For this scenario, you could write out the text value in all the places, and any time you need to change it, you can scan your code and manually make the change or do a “find all and replace” situation.

The before times


version_a_data_edits <- after_times_complete_data |>
  janitor::clean_names() |> # adding this just so that column names are in snake case
  mutate(status = case_when(date_of_birth < ymd(20220715) ~ "Too soon", 
                            date_of_birth > ymd(20220715) ~ "Too late", 
                            date_of_birth == ymd(20220715) ~ "Winner"), 
         extract_date = ymd(20220715))

As you are working, that could get you where you need to go, but you could also create a value that you change once that replaces all the other text that needs to be changed.

The after times

Here you are adding one more line of code, but future you will appreciate not having the headache of finding all the spots where you need to change the text.

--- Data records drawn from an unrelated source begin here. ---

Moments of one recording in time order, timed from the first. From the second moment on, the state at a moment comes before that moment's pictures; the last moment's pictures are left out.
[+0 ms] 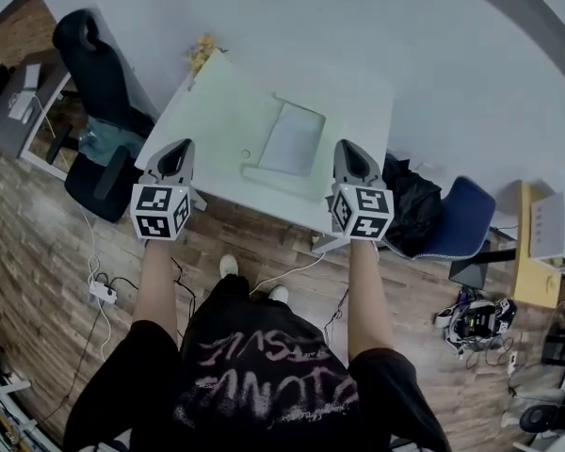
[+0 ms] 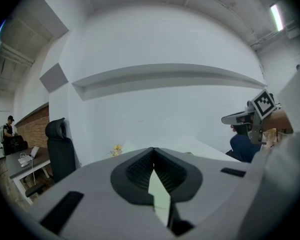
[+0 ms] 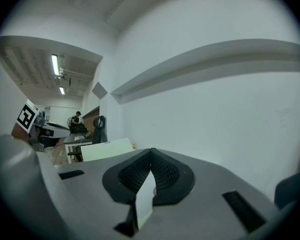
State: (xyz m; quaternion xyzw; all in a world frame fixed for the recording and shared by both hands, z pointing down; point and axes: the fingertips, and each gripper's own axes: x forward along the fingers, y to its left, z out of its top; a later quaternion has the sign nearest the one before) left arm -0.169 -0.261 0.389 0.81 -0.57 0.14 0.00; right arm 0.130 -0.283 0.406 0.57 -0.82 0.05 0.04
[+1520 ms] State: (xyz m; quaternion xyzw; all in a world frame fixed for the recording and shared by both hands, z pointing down) left arm -0.264 -0.354 0.450 0.80 -0.57 0.16 0.07; right arm 0.048 -0.361 0.461 0.57 -0.81 0.08 0.10
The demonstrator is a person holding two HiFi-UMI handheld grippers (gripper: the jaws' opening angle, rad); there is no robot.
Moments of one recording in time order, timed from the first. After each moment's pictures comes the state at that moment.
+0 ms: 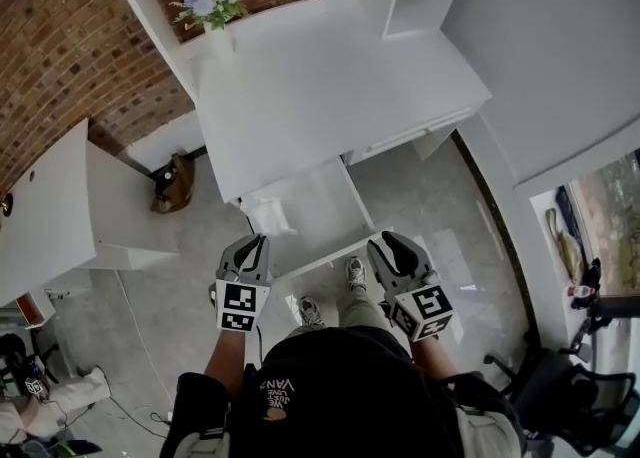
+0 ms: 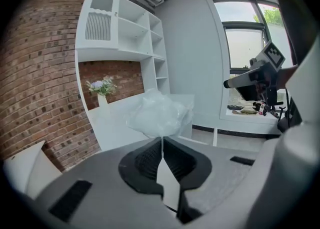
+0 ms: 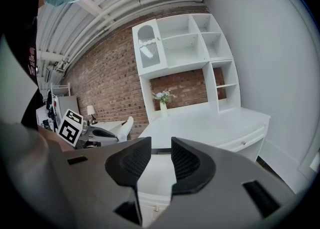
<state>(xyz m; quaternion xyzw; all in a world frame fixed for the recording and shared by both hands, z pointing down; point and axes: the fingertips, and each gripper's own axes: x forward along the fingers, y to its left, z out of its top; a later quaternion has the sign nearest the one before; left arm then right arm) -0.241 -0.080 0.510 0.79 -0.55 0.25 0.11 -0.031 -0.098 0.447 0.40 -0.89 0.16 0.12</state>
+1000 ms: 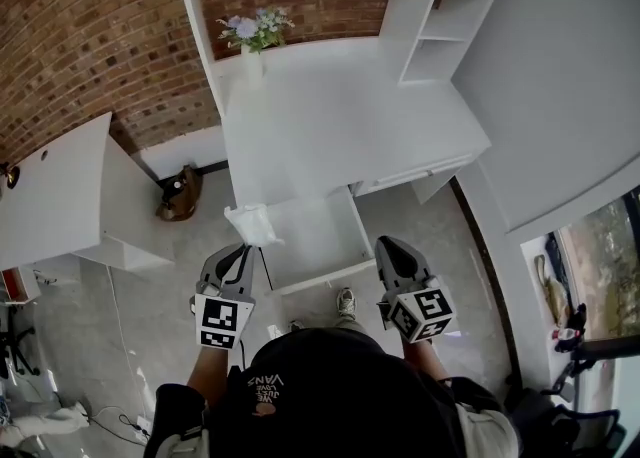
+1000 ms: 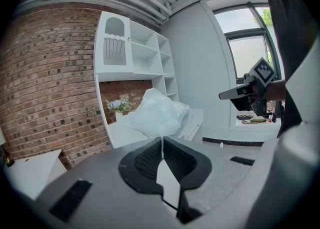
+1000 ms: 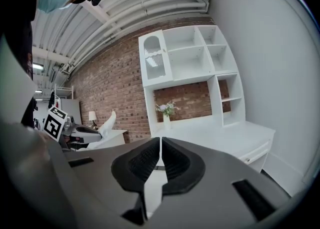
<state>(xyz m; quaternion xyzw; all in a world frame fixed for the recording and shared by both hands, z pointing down) -0.280 -0.037 0.414 0.77 -0.60 0.19 0.05 -0.048 -0.103 0.387 0.40 -0.91 0.12 0.07</state>
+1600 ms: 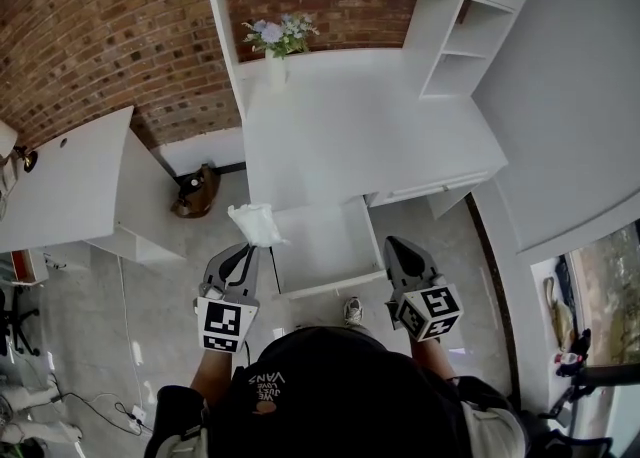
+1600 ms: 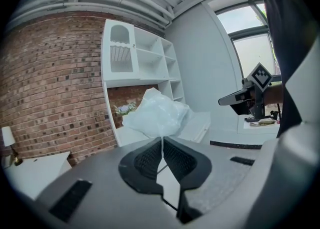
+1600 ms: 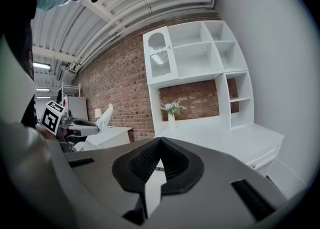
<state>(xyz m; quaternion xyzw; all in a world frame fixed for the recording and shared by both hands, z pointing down) -0.286 -0.034 0.390 0.75 -0.64 0.18 0.04 -0.059 -0.124 0.383 0.36 -0.92 0.10 0.09</state>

# This pauses your code to input a value. The prompt is whatever text you want to pop up in your console
date_for_processing <- readline(prompt="Enter the winning date in ymd format with no dashes (e.g., 20220715): ")

# The same code as before, but not with the value you just created instead of the actual text 
version_b_data_edits <- after_times_complete_data |>
  janitor::clean_names() |> # adding this just so that column names are in snake case
  mutate(status = case_when(date_of_birth < ymd(date_for_processing) ~ "Too soon", 
                            date_of_birth > ymd(date_for_processing) ~ "Too late", 
                            date_of_birth == ymd(date_for_processing) ~ "Winner"), 
         extract_date = ymd(date_for_processing))

The downside of this process is that you don’t know what the value was unless you add a line to print the value or check your environment to see what was the last input. An even better way to do this would be by adding a parameter field at the top of your file (but we will save that journey for another day).

Scenario #3

You have created a beautiful report in HTML format, but you need to provide PDF and Word documents to other folks. The folks in question like your HTML document but have trouble accessing it, and it would be simpler if they just had a simple static PDF or Word document.

The before times

Before the magic of Quarto, I was strictly working in Rmarkdowns. I love having code in chunks and being able to produce HTML documents. But once someone needed something from me where I couldn’t just share an HTML file, and they wanted it formatted in a PDF document, it was torture. The errors were endless, with LaTex issues galore! 😩 And the word documents would never render quite right. So, I would do my analysis in Rmarkdown, copy necessary pieces into a word document, do some formatting and then save it as a PDF. 😓

The after times

Now with Quarto, I don’t have this struggle anymore! 🤩 I can start with whatever format I want, and if it needs to be something else, I can go to the terminal and write out commands to take my quarto file and render it to whatever format I need.

You can try this out by using scenario_2.qmd file. In RStudio, find your terminal (might be a tab right next to your console), and type either of the following:

# for a pdf doc
quarto render scenario_2.qmd --to pdf

# for a word doc
quarto render scenario_2.qmd --to docx

See you next time!

It is a crazy time to be alive, people! I hope these mini tips make your work a little easier (or at least inspire you to find more efficient ways to do your projects).